La febbre dengue classica:

forma benigna della malattia, a sua volta, può presentare una sintomatologia più o meno spiccata a seconda dell’età:

  • nei bambini piccoli si manifesta sotto forma di affezione febbrile lieve accompagnata da una eruzione cutanea di tipo maculo-papuloso (macchie e bolle poco sporgenti sul piano della cute);
  • mentre nei ragazzi più grandi e negli adulti si presenta come un’affezione di tipo simil-influenzale, con febbre, cefalea, dolori osseo-articolari e muscolari (viene chiamata anche febbre rompiossa), disturbi gastrointestinali, con o senza comparsa dell’esantema maculo-papuloso.

A volte nella dengue classica possono aversi lievi manifestazioni emorragiche, sotto forma di perdita di sangue dal naso e dalle gengive, e di emorragie sottocutanee puntiformi (petecchie).

La forma di febbre dengue emorragica:

La febbre dengue emorragica si manifesta con un andamento a due fasi.

  • Nella prima fase si ha comparsa improvvisa di febbre, arrossamento del viso, inapptenza, lievi disturbi a carico dell’apparato gastrointestinale e delle vie aeree superiori.
  • Segue un periodo di sfebbramento, in concomitanza del quale le condizioni del paziente possono improvvisamente peggiorare con comparsa di profonda debolezza, irritabilità, pallore, colorito cianotico, soprattutto intorno alla bocca, abbassamento della pressione sanguigna, polso rapido e debole, eruzioni cutanee.
  • In questa seconda fase sono frequenti i fenomeni emorragici, dalle petecchie, alle ecchimosi, alle epistassi, alla perdita di sangue dalle gengive, alle emorragie a carico dell’apparato gastrointestinale (presenza di sangue nel vomito e nelle feci).

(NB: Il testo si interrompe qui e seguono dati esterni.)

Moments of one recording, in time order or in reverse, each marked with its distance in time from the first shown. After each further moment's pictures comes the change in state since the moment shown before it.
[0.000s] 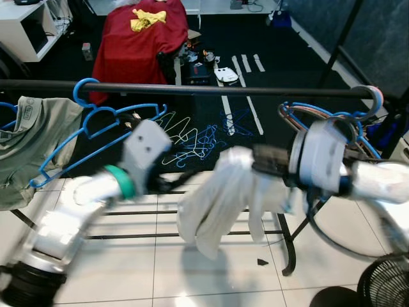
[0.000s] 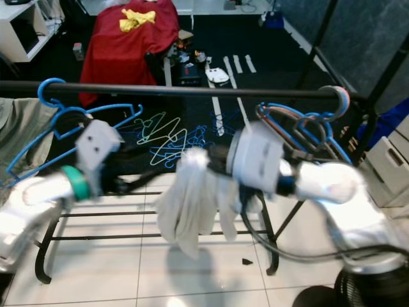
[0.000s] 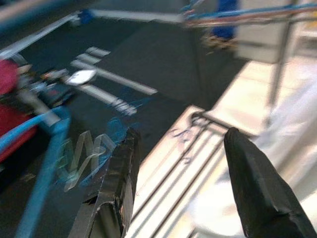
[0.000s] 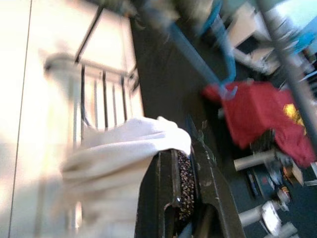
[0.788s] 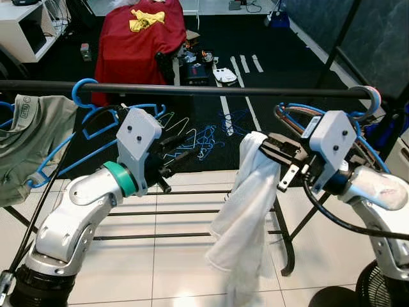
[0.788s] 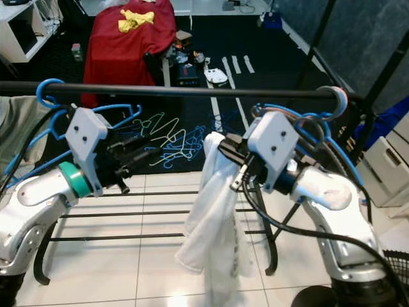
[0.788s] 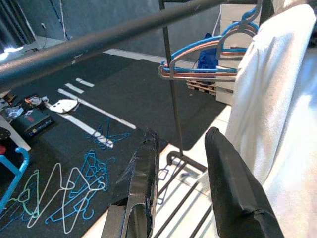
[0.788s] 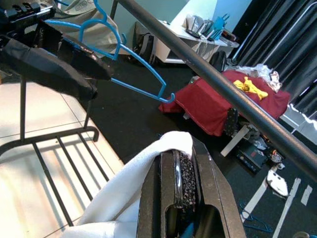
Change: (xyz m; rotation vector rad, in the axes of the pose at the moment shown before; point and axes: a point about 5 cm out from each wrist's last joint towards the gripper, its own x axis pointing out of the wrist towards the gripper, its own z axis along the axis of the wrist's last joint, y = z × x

Sono possibili complicazioni a carico del fegato e del sistema nervoso centrale.

Nei casi gravi si può arrivare allo stato di shock.

Quali sono le cause della febbre dengue

La dengue, sia nella forma classica che in quella emorragica, è provocata da virus appartenenti al genere Flavivirus, genere cui appartiene anche il virus responsabile della febbre gialla.

Si conoscono 4 tipi di virus della dengue (dengue-1, 2, 3, 4) con caratteristiche antigeniche leggermente diverse.

Al superamento dell’infezione da parte di un virus della dengue segue un’immunità persistente, ma diretta specificamente verso quel virus e non verso gli altri tre tipi.

Ecco come si trasmette la febbre Dengue:

I virus della dengue vengono trasmessi all’uomo dalla puntura di zanzare appartenenti al genere Aedes (lo stesso genere di zanzare che trasmette all’uomo la febbre gialla).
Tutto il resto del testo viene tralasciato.